**PROBLEM REQUIREMENTS:**
After locating the line that holds "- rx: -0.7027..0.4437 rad", output it and all following lines word for word, stopping only at the end of the data.

**SUPPLIED DATA:**

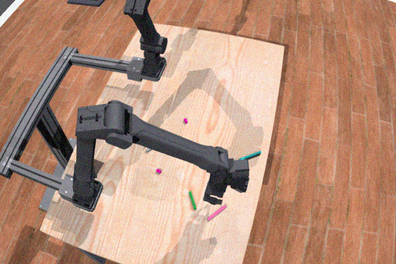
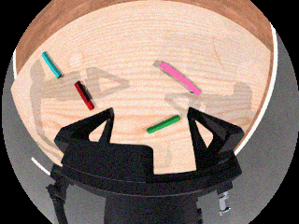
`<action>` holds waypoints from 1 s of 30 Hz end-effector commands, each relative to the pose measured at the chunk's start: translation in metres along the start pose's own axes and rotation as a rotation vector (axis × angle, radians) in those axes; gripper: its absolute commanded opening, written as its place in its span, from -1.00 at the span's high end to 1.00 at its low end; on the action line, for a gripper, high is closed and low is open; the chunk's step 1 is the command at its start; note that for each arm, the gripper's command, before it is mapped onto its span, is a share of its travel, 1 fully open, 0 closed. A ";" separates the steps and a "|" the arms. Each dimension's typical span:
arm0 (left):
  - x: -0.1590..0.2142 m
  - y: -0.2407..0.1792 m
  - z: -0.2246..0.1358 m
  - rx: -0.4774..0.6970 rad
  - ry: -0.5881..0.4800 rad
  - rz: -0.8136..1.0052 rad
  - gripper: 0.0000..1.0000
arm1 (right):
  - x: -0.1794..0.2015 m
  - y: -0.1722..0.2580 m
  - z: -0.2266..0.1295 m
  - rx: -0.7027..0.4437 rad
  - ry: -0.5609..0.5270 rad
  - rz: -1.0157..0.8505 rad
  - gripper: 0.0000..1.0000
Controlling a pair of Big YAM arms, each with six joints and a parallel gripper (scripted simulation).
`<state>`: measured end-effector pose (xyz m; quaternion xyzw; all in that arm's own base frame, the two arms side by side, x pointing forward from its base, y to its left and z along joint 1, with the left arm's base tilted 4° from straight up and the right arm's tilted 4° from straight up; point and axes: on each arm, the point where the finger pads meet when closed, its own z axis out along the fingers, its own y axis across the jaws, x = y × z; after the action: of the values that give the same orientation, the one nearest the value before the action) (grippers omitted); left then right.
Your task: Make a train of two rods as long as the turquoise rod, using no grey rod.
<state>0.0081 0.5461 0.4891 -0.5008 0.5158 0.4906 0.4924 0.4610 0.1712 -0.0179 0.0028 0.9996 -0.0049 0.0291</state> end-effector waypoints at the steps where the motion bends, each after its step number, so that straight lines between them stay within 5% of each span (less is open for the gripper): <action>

**ANSWER SPACE:**
  - rx: -0.7027..0.4437 rad
  - ry: -0.5609..0.5270 rad
  - rz: -1.0157..0.8505 rad
  - gripper: 0.0000..1.0000
Controlling a pair of Big YAM arms, each with six joints and a parallel gripper (scripted simulation).
`<state>`: measured end-effector pose (xyz m; quaternion xyzw; all in that arm's own base frame, the two arms side by side, x pointing forward from its base, y to its left and z along joint 1, with the left arm's base tilted 4° from straight up and the right arm's tilted 4° from straight up; point and axes: on each arm, the point where the finger pads meet when closed, its own z axis out along the fingers, its own y axis across the jaws, x = y × z; after the action: of the values that give the same orientation, the one nearest the value before the action) (grippers omitted); left then right.
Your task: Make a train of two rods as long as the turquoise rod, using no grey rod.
<state>0.0081 0.5461 0.4891 -0.5008 0.5158 0.4906 0.4924 0.4610 0.1712 -0.0179 0.0028 0.9996 -0.0049 0.0291</state> end-effector waypoints at the steps where the motion bends, each after its step number, so that straight lines between them stay within 5% of each span (less is open for the gripper): <action>

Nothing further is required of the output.